7PM1-C-4 Influence of interface structure on phonon transport in bulk nanostructured thermoelectric materials

In this study, we have performed molecular dynamics simulations based on the interatomic force constants obtained from first principles to evaluate phonon transport across the PbTe/PbS interface. Thermal boundary conductance was obtained by two different methods: (1) Landauer formula with the phonon transmission function calculated from equilibrium molecular dynamics (EMD) and (2) direct nonequilibrium molecular dynamics (NEMD). The thermal boundary conductance of an atomically smooth PbTe/PbS interface calculated by the two methods agrees well, indicating the validity of the phonon transmission function calculation. Furthermore, we have considered the thermal boundary conductance at the PbTe/PbS interfaces with step roughness to study the influence of the interface structure. It is found that the roughness decreases the thermal boundary conductance by 50 %. The calculated phonon transmission function indicates that the steps reduce the phonon transmission in the entire frequency regime without significant mode selectivity. The analysis also suggests that the inelastic phonon scattering at the interface contributes to at least 15 % of the entire thermal boundary conductance.

7PM1-D-1 Micro dimple machining with small diameter end mill

A micro dimple machining is studied to control the surface functions with the micro-scale structures on the solid surfaces. The micro dimples are machined in milling with the inclined ball end mill. When the feed rate of the tool is high enough that the removal areas of the edges do not overlap each other, periodical concave dimples are machined. A mechanistic model is presented to control the shape and the size of the dimples to be machined. The micro dimples were machined on a plate of fine-grained stainless steel to reduce burr formation. Then, the depth of the affected layer was measured in subsurface of the machining area. Finally, the contact angle on the dimple surface was measured to change wettability with the surface structure.

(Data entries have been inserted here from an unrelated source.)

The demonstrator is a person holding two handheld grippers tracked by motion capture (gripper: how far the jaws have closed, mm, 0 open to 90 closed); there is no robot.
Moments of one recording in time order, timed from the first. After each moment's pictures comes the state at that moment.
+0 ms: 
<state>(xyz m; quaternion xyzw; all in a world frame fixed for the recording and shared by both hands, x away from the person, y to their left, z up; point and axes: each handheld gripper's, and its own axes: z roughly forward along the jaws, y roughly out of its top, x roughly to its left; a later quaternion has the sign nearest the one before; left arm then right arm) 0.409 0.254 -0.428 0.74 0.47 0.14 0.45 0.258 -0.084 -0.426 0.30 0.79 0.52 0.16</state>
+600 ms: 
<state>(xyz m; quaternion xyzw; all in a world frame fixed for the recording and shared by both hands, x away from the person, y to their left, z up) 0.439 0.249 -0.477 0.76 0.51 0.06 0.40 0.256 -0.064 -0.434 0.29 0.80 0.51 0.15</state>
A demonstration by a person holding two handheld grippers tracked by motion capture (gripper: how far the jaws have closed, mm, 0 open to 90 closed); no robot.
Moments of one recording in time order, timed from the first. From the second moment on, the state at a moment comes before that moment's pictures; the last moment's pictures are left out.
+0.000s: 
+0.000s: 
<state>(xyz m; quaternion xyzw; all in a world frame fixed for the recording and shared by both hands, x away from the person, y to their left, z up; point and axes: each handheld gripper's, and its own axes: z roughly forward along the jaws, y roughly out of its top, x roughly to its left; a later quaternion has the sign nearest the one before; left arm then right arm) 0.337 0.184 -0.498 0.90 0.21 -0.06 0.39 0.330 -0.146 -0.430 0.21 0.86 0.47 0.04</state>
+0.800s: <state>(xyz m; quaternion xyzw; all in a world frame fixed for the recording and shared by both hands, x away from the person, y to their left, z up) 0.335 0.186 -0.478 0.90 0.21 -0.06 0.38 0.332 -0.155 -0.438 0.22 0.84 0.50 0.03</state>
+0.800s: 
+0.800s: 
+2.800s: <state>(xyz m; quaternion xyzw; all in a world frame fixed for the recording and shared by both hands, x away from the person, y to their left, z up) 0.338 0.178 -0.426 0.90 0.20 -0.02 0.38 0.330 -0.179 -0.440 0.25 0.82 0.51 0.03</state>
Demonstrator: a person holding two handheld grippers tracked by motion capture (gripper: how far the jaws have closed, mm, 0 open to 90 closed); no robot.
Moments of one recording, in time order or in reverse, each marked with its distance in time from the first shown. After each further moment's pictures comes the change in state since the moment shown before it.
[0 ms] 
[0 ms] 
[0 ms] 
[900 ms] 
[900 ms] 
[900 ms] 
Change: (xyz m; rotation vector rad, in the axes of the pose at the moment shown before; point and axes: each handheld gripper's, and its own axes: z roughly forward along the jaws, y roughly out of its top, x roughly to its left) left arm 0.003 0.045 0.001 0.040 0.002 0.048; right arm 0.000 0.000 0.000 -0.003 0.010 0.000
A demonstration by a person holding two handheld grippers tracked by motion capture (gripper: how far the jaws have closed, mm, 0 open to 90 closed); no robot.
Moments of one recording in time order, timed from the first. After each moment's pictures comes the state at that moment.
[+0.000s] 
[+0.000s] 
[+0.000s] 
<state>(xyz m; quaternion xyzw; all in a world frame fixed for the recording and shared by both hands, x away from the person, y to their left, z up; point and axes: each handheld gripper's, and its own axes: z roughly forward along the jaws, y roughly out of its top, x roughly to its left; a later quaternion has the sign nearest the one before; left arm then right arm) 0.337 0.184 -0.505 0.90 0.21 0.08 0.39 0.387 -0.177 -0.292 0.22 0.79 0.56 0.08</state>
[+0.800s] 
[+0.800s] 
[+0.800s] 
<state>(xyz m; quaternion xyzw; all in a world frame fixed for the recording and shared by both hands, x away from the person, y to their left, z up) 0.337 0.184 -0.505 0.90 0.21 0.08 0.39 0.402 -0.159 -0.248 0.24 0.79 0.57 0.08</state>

7PM1-D-2 Influence of plastic anisotropy on shape of micro-plastic deformation

The material for micro plastic forming is generally made by rolling, extrusion or drawing. So the material naturally has plastic anisotropy. For macro forming, plastic anisotropy mainly influences the shape of deformation, forming limit and forming load. But for micro forming, there are a few researches on the plastic anisotropy. In this paper, we investigate plastic anisotropy for the material of micro plastic forming. A small-cube compression test is useful to measure plastic anisotropy for the local area or the small material. By using this test, we measure the influence of plastic anisotropy on the deformation shape. Since the compression test is needed to consider friction between die and specimen, we also check the influence of friction and plastic anisotropy on the deformation shape.